Your assignment >>
Every line of the material must be given again verbatim. Skip the images.

Raw data >>

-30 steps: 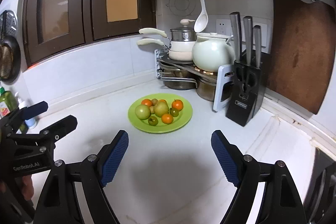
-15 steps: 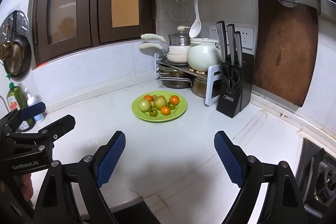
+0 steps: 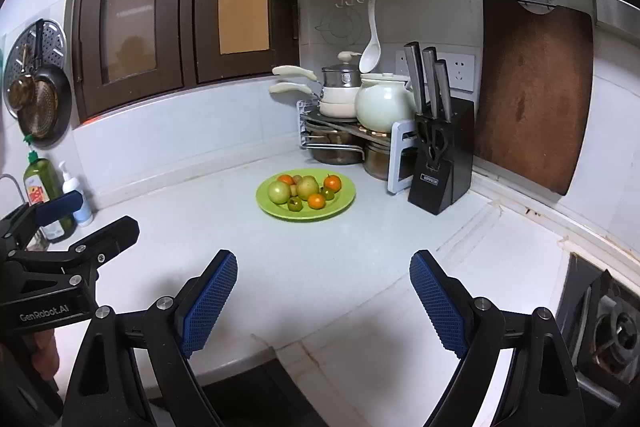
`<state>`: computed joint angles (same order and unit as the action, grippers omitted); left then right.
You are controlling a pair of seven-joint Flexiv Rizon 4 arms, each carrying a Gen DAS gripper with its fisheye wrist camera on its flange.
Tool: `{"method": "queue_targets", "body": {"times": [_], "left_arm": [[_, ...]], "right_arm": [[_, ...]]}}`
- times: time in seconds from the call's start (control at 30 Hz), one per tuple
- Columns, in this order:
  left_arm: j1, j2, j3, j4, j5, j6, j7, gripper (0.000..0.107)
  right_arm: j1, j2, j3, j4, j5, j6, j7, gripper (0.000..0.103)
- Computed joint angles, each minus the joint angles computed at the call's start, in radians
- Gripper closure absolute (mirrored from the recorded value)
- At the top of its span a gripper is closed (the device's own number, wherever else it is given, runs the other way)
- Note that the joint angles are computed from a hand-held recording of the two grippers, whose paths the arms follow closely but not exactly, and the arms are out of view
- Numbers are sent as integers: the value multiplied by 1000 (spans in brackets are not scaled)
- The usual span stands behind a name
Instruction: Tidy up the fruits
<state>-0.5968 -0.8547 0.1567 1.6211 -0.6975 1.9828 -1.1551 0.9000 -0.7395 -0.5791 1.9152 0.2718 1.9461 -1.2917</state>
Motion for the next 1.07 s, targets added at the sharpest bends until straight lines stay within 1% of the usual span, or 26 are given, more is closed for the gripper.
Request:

Answer to this exercise >>
-30 steps: 
-15 steps: 
+0 steps: 
`<state>`: computed joint angles (same order and unit as the action, grippers omitted); left then right.
You are controlling a pair of seven-joint Flexiv Rizon 4 arms, each carrying a Gen DAS gripper with its fisheye wrist camera on its flange.
Tool: `{"method": "queue_targets", "body": {"times": [_], "left_arm": [[_, ...]], "right_arm": [[_, ...]]}}`
- times: time in seconds from the call's start (control at 30 Hz), one per tuple
- Columns, in this order:
  left_arm: j1, j2, j3, j4, j5, j6, j7, gripper (0.000..0.107)
  right_arm: j1, j2, j3, j4, j5, j6, j7, gripper (0.000..0.103)
- Computed joint angles, each minus the joint angles computed at the call's start, in radians
- Gripper closure absolute (mirrored from the recorded value)
- At the top of its span a gripper is closed (the device's own number, wherever else it is given, runs the other way)
- Note that the joint angles are computed from a hand-held recording of the two grippers, whose paths the arms follow closely but not exactly, and the arms are out of view
- Numbers are sent as integers: the value multiplied by 1000 (spans in brackets are not scaled)
- The usual span stands behind a name
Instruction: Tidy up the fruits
<state>-0.5968 -0.8547 0.1567 1.6211 -0.6975 1.9828 -1.1551 0.9000 -0.7395 -0.5791 1.9152 0.2718 1.9461 -1.2917</state>
Motion for the next 1.07 s, targets added at the sharpest bends until straight lines stay within 1% of the usual span, or 26 are given, more is closed for the gripper.
Request:

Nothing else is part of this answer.